Un élu communiste en visite à la cité des Poètes.Un élu communiste en visite à la cité des Poètes.

Élu communiste dans l’opposition, Farid Aïd passe dans le coin. Il condamne le lynchage sans tergiverser. Mais il ne veut pas risquer de se mettre à dos les habitants. « Les gens sont livrés à eux-mêmes. Certains sont racistes, le plus souvent sans le savoir étant donné leurs origines, mais ce n’est pas la majorité. J’ai dû rappeler à des Algériens la manière dont étaient traités les habitants des bidonvilles de Nanterre. Dans les années 1950 et 1960, les voleurs, c’était les Arabes. Maintenant c’est les Roms. L’État doit réagir. Ce sont des êtres humains quand même. »

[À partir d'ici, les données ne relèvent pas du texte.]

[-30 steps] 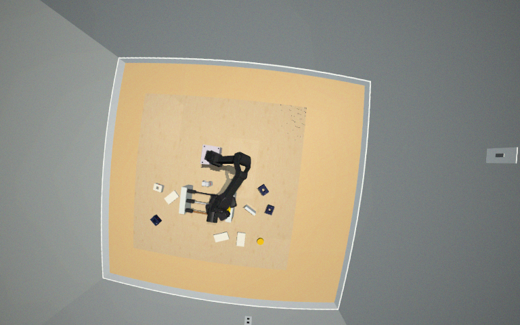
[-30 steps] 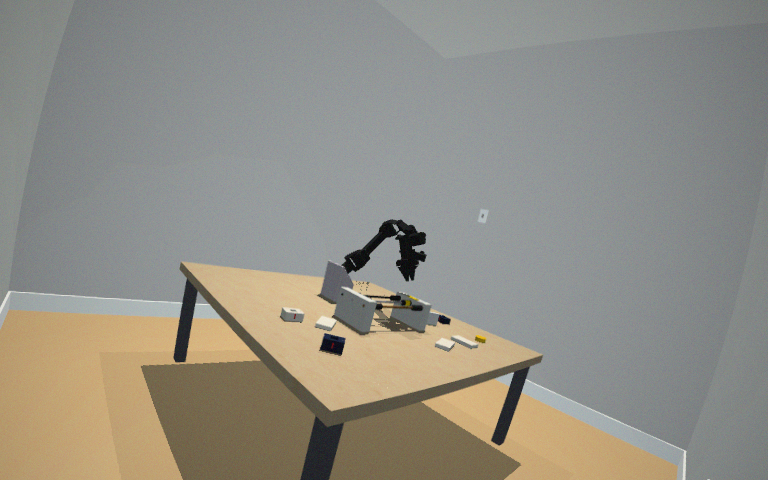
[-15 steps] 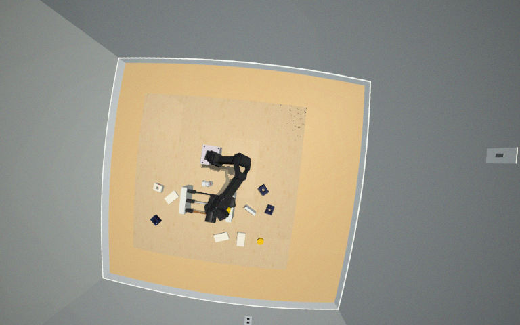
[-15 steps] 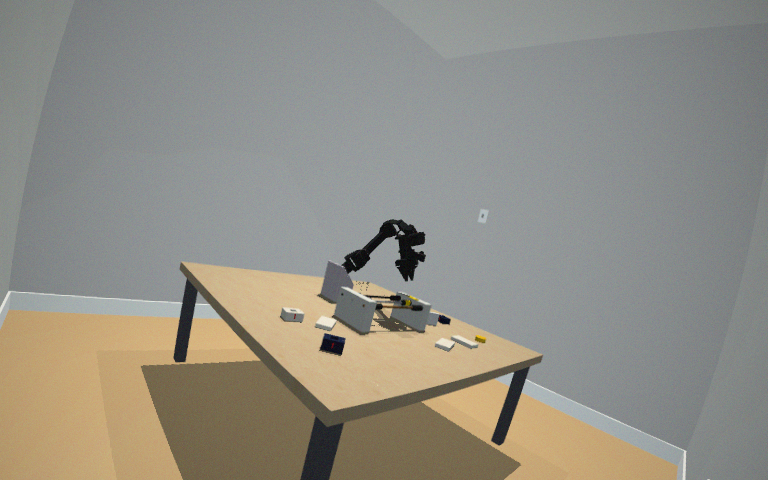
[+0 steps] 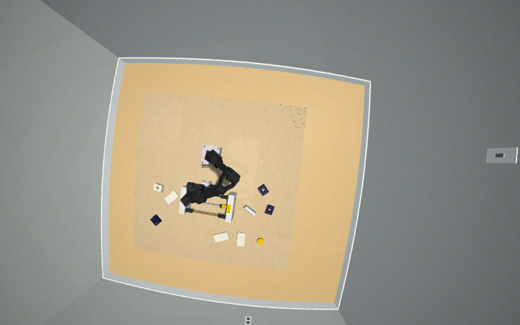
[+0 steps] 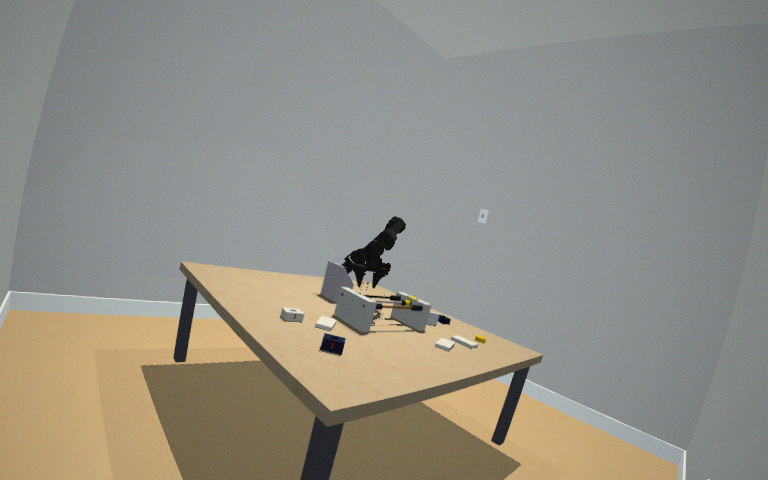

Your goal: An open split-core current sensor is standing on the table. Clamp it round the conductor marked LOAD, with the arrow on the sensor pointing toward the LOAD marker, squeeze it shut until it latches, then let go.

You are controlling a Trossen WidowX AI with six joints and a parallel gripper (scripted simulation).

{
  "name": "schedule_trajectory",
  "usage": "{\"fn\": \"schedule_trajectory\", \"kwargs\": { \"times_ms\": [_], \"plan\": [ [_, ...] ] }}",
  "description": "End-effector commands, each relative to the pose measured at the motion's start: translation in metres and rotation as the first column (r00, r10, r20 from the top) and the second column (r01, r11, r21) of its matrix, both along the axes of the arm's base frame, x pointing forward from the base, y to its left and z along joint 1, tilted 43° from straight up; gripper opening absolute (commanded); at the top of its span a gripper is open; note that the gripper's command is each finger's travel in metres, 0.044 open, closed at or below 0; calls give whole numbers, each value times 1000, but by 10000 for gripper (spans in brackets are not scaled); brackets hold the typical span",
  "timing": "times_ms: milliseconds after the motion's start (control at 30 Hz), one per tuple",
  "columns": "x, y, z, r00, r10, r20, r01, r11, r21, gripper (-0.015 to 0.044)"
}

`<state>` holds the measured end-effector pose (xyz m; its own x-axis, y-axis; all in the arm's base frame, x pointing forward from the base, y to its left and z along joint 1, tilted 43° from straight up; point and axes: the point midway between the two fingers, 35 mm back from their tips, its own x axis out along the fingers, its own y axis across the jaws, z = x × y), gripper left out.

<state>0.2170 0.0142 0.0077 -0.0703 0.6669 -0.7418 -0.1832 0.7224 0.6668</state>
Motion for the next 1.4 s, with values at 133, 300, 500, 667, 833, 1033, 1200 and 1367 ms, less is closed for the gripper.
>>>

Le conseiller municipal montre l’école primaire à côté : « Il y a une semaine, il y a eu une réunion de quartier dans cet établissement. Le maire est venu. On a parlé des Roms. Le maire a dit qu’il ne pouvait rien faire. Les gens se sentent abandonnés. » Selon lui, il y aurait pourtant des choses à faire : aller au devant des nouveaux venus, leur expliquer comment fonctionne le quartier, faire se rencontrer les uns et les autres.

En Seine-Saint-Denis, où les campements, et les expulsions, sont nombreux, il arrive qu’une forme d’entraide naisse avec les riverains, y compris issus des quartiers populaires. Dans le cas présent, le lien ne s’est manifestement pas fait. Ou n’a pas eu le temps de se faire. Arrivées depuis peu, les familles n’étaient pas prises en charge par les services sociaux. Les voisins, bénévoles, militants et autres bonnes volontés ne s’étaient pas encore rendues sur les lieux. Différentes associations engagés auprès des populations roms ont dénoncé des « actes barbares ».

« Ce fait divers est la terrifiante conséquence de plusieurs années de politiques publiques inefficaces et de prises de paroles d’élus, de représentants de l’État mais aussi de nombreux médias entretenant et surfant sur un climat malsain », estime Romeurope. « La destruction continuelle et intensive des bidonvilles ne fait que rendre les difficultés des familles qui y vivent encore plus compliquées à traiter. Cette misère entretenue ne suscite que l’indifférence et fait prospérer un racisme qui touche toute la société française », ajoute ce collectif d’associations. À Pierrefitte, certains acteurs cherchent à apporter une réponse tangible à ce drame. Mais ils doutent qu’une marche ait un quelconque écho dans le quartier.